There is a definite spring in Ajinkya Rahane’s steps after he ended a 17-Test run of not scoring a hundred, a number which has proved to be lucky for him.
Rahane, India’s Test vice-captain, was under pressure to perform in the West Indies and he delivered with an 81 and 102 in the first Test in Antigua.
“You get to learn from every match and every series and I had to wait for two years, 17 Tests, for my Test debut and for this century (in West Indies) I had to wait for 17 Tests. I think there was some connection,” said Rahane ahead of the first Test against South Africa beginning here on Wednesday.

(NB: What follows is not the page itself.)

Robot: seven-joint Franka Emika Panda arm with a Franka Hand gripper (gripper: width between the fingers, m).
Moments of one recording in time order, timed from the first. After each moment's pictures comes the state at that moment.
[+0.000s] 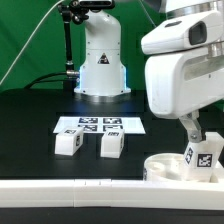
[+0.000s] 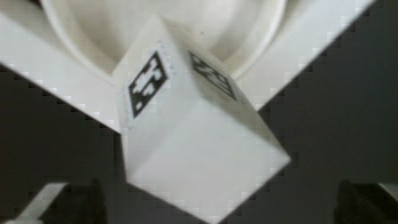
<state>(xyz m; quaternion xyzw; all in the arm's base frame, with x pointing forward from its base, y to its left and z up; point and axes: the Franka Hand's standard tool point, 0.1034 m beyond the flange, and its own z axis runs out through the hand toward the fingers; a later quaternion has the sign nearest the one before) 0.646 0.111 0.093 -0.92 -0.37 -0.08 0.06</state>
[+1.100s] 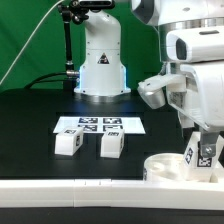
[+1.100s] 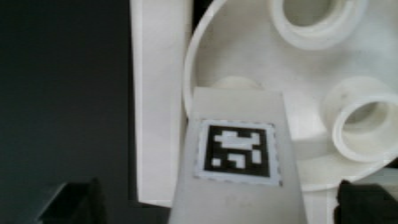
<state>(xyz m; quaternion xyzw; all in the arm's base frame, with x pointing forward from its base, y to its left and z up) 0.647 0.091 0.074 -0.70 -0.71 -0.07 0.00</state>
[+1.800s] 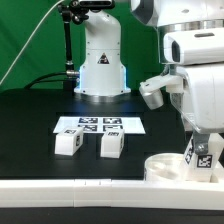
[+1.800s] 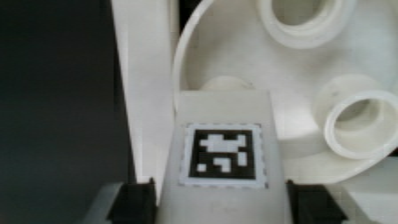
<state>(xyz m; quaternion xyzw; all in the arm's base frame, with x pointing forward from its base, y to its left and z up) 0.645 0.090 0.072 -0.74 -0.67 -0.07 0.00</state>
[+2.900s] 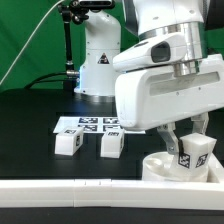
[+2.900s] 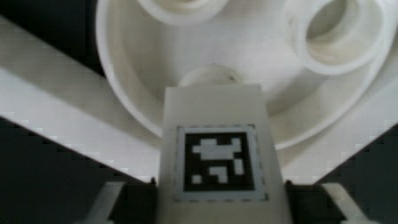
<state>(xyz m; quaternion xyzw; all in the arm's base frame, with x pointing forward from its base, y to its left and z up) 0.638 0.079 0.068 -0.96 -0.25 -0.13 0.05</state>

“When I was playing for Hampshire, I was thinking, when I made my debut, how my mindset was before that. In these 17 Tests, I was not getting a hundred, I was going behind getting a hundred and it was not coming.
“So, in the West Indies, my thought process was that I will not think of getting a hundred even once, whatever has to happen will happen. If a hundred has to come, it will come,” said Rahane.
He insisted that he did not work too much on his technique to get back amongst the runs.
“From outside it may look easy, for me it was about believing in my ability. Not thinking about the technical stuff, it was all about how I make the mental adjustment like handling difficult situations,” said the 31-year-old.
South Africa may not have the services of star players like AB de Villiers and Dale Steyn anymore but Rahane said India cannot afford to take the Proteas lightly. India hammered them 0-3 at home four years ago.
“There are five Tests at home versus South Africa (three Tests) and Bangladesh (two Tests). Because of the Test Championship, you cannot take any team lightly. Even before the championship, we were not taking any team lightly and since the points system is involved, every match is important.
“There is a big difference between winning and drawing a Test in terms of points. When you win home Tests and then go away, there is an advantage that you have points.
“Also, the likes of Aiden Markram and Temba Bavuma did well in the warm-up and Faf du Plessis is an experienced campaigner. You can’t take them lightly.”
The pitch for the game looks like a flat one with hardly any grass on it.
“Depending on the conditions we will decide the combination. Hanuma (who bats at 6) can also bowl some spin and that makes a difference. In India, we hardly see three pacers playing,” he added.